● **Your assignment**
Whenever a line in the entries includes the word "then", copy that line out.

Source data
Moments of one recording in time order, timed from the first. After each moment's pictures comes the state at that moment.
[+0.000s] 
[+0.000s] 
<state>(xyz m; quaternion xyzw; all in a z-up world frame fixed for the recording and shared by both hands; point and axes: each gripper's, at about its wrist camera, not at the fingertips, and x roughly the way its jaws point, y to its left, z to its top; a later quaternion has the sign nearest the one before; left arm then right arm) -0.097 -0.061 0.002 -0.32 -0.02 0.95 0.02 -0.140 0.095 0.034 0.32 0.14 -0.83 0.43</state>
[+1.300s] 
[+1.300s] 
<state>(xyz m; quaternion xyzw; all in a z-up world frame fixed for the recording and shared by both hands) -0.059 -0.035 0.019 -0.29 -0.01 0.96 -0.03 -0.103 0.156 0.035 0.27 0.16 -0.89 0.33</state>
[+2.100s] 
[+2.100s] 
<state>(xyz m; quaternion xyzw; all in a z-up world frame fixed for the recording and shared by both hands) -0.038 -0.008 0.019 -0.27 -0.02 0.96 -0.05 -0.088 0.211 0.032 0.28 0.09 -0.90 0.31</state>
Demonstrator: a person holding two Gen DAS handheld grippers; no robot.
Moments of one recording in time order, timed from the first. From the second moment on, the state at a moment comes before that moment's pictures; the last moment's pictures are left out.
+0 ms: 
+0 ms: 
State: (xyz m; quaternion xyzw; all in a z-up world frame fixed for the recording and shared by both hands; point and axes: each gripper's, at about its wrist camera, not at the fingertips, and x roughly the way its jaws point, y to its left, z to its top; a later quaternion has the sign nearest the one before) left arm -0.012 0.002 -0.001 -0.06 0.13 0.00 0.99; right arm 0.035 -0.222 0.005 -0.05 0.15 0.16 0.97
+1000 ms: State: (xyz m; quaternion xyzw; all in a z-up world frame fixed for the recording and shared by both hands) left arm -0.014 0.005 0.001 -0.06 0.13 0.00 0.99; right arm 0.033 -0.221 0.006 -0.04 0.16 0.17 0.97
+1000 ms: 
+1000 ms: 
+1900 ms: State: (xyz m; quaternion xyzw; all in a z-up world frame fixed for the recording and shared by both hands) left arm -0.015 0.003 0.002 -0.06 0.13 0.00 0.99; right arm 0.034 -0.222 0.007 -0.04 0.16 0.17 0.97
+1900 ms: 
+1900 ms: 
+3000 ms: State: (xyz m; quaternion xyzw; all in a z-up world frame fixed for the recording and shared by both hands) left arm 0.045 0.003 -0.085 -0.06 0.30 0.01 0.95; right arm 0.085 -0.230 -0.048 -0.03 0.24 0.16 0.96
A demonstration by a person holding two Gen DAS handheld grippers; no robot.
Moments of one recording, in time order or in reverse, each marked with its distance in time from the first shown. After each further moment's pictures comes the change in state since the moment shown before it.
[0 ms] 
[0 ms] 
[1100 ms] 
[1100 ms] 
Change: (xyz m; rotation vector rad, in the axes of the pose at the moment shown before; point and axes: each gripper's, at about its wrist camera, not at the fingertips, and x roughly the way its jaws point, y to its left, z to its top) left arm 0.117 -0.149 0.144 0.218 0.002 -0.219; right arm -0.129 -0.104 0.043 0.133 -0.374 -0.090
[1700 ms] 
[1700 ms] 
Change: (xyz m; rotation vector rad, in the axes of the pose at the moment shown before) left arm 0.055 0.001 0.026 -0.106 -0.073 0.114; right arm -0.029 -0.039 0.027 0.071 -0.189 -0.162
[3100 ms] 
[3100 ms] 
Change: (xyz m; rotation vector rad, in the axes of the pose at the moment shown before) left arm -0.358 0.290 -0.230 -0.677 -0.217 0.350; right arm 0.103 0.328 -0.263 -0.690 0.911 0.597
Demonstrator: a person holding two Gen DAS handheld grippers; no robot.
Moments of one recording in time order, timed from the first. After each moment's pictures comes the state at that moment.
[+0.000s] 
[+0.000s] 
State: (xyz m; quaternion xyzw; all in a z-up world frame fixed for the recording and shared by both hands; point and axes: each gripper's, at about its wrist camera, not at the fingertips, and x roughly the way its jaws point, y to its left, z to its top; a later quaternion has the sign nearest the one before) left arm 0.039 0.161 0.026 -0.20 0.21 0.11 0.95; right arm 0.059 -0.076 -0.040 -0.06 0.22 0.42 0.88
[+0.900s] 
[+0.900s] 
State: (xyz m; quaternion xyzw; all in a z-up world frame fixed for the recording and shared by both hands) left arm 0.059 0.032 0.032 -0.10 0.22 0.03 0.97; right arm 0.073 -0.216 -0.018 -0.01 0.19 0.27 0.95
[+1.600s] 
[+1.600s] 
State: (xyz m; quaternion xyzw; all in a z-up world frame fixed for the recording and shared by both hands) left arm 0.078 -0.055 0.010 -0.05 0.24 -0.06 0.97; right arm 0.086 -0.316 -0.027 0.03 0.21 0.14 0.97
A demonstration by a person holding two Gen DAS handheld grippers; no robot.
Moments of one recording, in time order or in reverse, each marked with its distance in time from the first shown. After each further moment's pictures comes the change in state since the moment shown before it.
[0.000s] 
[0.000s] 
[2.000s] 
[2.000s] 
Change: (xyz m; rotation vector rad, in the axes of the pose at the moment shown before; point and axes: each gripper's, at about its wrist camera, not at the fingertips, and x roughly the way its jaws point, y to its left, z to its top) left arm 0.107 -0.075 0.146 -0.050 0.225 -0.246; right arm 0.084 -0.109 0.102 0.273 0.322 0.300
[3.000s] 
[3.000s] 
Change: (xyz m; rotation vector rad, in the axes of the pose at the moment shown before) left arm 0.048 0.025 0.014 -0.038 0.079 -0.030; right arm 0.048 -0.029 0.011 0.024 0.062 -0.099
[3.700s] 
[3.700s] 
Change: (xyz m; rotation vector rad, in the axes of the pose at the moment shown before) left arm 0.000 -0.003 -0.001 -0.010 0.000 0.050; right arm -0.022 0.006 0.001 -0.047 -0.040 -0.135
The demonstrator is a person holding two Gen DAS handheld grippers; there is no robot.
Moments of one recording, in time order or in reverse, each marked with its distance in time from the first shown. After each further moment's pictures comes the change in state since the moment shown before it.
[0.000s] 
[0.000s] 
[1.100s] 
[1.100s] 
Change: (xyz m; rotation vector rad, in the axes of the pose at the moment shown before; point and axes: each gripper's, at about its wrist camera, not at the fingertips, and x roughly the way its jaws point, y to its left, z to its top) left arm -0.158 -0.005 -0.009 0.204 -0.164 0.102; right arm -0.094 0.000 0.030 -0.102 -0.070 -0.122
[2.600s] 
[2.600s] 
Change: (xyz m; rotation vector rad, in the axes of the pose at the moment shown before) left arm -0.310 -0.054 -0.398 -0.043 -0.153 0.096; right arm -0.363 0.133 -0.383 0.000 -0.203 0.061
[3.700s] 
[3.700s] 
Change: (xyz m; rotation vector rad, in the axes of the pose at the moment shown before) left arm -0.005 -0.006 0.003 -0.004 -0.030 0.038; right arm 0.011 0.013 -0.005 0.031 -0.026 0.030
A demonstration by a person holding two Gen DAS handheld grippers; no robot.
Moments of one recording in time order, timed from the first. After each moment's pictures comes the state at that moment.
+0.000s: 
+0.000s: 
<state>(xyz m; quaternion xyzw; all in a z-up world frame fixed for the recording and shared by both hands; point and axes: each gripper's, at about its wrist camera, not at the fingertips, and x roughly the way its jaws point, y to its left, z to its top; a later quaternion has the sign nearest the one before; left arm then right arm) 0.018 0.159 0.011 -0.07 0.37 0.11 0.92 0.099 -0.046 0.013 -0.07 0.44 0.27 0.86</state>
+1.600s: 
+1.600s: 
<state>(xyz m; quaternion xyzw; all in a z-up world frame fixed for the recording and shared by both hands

● **Solution to the exercise**
<state>(xyz m; quaternion xyzw; all in a z-up world frame fixed for the recording and shared by both hands; point and axes: each gripper's, at about its wrist camera, not at the fingertips, and x roughly the way its jaws point, y to its left, z to its top; a later quaternion has the sign nearest the one before; left arm then right arm) -0.097 -0.061 0.002 -0.32 -0.02 0.95 0.02 -0.140 0.095 0.034 0.32 0.14 -0.83 0.43</state>
<state>(xyz m; quaternion xyzw; all in a z-up world frame fixed for the recording and shared by both hands; point and axes: each gripper's, at about its wrist camera, not at the fingertips, and x roughly the way its jaws point, y to its left, z to its top; a later quaternion has the sign nearest the one before; left arm then right arm) 0.018 0.159 0.011 -0.07 0.37 0.11 0.92 0.099 -0.046 0.013 -0.07 0.44 0.27 0.86</state>

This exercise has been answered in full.